Like many folk arts and indigenous practices, Lodder says, tattoos tend to be fundamentally “conservative, preserving images and iconography for centuries, if not millennia…they often quickly and directly communicate rather basic and universal emotions about fear.” , hope and family ties.” Even personalized tattoos in the West, she notes, “almost inevitably” signify a group rather than an individual identity.
1990s NBA star Dennis Rodman, on the other hand, used his ink (along with his piercings, dresses, and Technicolor hair) to mark himself as “a true individual in a deeply conservative culture.” Like soldiers and convicts whose individual identities are disguised by uniforms, athletes have few options for creative self-expression. But the exposed skin of basketball players provided an attractive public canvas that Rodman filled with tattoos, inspiring generations of athletes to do the same. His passion for the art form also helped him integrate into the white-dominated world of tattooing, where for too long black clients had been told that his skin was too dark to carry legible designs.
When Rodman sued a company that sold T-shirts that imitated his tattooed torso, he foreshadowed a 21st-century tattoo problem: fair use. The appearance of custom tattoo designs in movies, fashion, and video games has been legally challenged. But, Lodder asks, if a finished tattoo itself infringes a copyright, how can a “cease and desist” order be enforced? Likewise, what are the legal implications of a hacked numerical decryption code tattooed on a man's body and then photographed and shared online? Although tattooing has changed little technically since ancient times (aside from the invention of the tattoo machine in the 19th century), modern technology is imbuing it with thorny new implications.
Tattoo artist Ed Hardy once said that tattoos are like “little vents” in the psyche of the wearer. Lodder presents them as portals to entire towns.
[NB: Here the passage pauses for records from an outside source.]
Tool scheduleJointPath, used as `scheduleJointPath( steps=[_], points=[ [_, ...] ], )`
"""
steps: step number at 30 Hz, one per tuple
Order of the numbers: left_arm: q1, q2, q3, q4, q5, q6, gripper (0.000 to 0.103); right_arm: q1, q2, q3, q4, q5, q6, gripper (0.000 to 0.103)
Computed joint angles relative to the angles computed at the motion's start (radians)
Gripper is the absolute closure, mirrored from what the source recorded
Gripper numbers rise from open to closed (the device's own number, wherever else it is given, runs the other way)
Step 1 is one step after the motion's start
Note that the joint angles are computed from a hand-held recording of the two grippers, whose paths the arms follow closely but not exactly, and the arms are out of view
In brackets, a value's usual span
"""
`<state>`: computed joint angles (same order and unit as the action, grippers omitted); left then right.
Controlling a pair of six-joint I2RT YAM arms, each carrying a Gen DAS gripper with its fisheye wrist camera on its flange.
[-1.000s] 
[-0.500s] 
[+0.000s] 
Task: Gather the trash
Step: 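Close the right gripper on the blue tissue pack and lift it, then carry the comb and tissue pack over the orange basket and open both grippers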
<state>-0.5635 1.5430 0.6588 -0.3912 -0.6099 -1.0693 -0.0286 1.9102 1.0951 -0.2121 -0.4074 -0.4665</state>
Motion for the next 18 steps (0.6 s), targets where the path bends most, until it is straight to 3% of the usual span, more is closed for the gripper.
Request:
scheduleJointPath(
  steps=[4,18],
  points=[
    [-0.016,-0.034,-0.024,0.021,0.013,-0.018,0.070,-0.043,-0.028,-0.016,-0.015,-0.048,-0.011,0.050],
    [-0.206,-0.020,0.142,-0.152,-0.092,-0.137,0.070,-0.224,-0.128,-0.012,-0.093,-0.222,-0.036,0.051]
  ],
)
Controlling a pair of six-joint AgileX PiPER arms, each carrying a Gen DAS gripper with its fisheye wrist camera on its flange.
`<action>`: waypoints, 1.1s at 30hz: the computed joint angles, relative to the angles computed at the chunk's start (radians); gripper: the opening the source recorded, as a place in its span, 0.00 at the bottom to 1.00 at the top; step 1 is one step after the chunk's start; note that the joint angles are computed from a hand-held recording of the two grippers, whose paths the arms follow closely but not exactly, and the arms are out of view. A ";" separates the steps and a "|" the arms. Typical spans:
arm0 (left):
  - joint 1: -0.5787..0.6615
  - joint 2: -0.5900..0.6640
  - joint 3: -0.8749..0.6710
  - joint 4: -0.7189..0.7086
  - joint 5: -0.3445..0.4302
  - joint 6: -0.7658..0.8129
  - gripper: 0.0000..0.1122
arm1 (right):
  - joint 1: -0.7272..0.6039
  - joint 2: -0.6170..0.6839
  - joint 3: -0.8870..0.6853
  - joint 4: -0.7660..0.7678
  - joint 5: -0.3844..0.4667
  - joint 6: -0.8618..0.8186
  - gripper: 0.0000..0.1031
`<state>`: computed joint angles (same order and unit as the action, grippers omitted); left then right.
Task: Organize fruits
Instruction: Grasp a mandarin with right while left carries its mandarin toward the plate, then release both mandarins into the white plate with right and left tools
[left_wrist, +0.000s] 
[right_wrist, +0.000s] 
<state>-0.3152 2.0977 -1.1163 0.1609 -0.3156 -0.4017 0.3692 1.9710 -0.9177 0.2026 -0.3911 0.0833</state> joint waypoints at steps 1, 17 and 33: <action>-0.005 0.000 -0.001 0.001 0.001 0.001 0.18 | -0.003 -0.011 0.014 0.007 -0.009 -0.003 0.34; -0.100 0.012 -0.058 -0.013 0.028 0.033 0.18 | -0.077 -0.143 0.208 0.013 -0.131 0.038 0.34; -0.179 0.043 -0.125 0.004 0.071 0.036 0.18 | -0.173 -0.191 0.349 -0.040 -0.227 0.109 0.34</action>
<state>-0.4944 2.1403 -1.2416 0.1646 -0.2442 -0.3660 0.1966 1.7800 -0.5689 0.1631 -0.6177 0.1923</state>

Some of his practices were canceled by colonialism; others, preserved in ice as Ötzi was, are dissolving with melting permafrost, taking with them the visual clues to ancient cosmologies. Deeply researched and elegantly written, “Painted People” is a moving and entertaining tribute to the people (and towns) behind this under-examined medium.
Margot Mifflin is a professor at the City University of New York and author of “The Blue Tattoo: The Life of Olive Oatman.”